ASSIGNMENT:
Drop the images. Copy every line below character for character.

[[ COLLECTED DATA open ]]

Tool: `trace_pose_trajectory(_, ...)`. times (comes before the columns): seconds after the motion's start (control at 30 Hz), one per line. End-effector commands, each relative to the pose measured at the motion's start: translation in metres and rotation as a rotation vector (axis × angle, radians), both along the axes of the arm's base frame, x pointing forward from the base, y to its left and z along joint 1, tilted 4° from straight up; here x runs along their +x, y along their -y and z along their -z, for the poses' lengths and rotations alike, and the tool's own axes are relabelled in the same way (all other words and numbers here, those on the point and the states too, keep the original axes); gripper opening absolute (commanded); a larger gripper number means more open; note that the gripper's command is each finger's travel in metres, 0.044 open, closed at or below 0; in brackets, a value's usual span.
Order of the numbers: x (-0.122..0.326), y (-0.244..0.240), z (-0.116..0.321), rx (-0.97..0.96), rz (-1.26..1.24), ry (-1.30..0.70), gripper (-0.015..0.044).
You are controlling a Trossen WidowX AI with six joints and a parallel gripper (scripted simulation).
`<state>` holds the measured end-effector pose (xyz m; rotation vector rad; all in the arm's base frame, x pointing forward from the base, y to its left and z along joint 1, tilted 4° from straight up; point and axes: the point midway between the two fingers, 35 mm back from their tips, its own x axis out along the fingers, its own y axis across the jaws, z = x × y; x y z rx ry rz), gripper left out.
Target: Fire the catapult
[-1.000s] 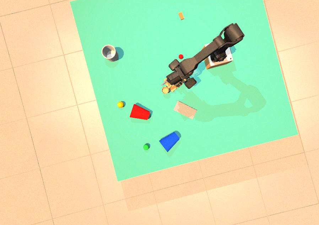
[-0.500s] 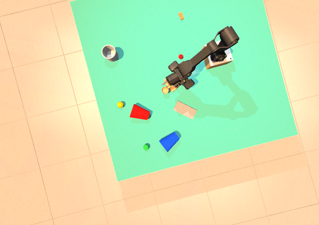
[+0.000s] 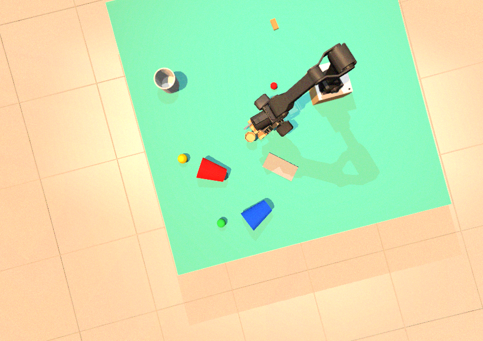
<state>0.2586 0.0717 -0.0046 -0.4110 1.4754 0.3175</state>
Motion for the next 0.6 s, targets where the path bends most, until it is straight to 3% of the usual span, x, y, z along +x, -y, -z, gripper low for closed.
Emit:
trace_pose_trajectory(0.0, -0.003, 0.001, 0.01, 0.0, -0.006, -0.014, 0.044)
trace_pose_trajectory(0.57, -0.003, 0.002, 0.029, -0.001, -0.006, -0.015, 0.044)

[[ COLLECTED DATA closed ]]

TASK RESULT:
Tool: `trace_pose_trajectory(_, ...)`. times (comes before the columns): seconds after the motion's start (control at 30 Hz), one per line. End-effector commands, each relative to the pose measured at the motion's start: translation in metres and rotation as a rotation vector (axis × angle, radians), both along the axes of the arm's base frame, x pointing forward from the base, y to its left and z along joint 1, tilted 4° from straight up; here x runs along their +x, y along their -y and z along their -z, for the poses' lengths and rotations alike, and the tool's own axes are relabelled in the same way (all other words and numbers here, those on the point and the states too, keep the original axes); gripper opening absolute (commanded); a larger gripper number means more open; note that the gripper's command is each finger's travel in metres, 0.044 open, closed at or below 0; in brackets, a value's usual span.
Order of the numbers: x (-0.122..0.326), y (-0.244..0.240), z (-0.116..0.321), rx (-0.97..0.96), rz (-1.26..1.24), ry (-1.30..0.70), gripper (-0.015..0.044).
You are controlling a Trossen WidowX AI with six joints and a parallel gripper (scripted simulation).
`<state>` holds the measured end-effector pose (xyz m; rotation vector rad; all in the arm's base frame, x pointing forward from the base, y to its left and z along joint 1, tilted 4° from straight up; point and axes: the point midway between the two fingers, 35 mm back from their tips, its own x axis out along the fingers, its own y axis across the jaws, z = x × y; x y z rx ry rz), gripper left out.
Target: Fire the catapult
[-1.000s] 
[-0.500s] 
[+0.000s] 
<state>0.2586 0.0717 -0.0046 -0.4110 1.4754 0.3175</state>
Motion for the next 0.6 s, targets where the path bends most, until it is straight to 3% of the usual span, x, y, z along +x, -y, -z, gripper low for closed.
Emit:
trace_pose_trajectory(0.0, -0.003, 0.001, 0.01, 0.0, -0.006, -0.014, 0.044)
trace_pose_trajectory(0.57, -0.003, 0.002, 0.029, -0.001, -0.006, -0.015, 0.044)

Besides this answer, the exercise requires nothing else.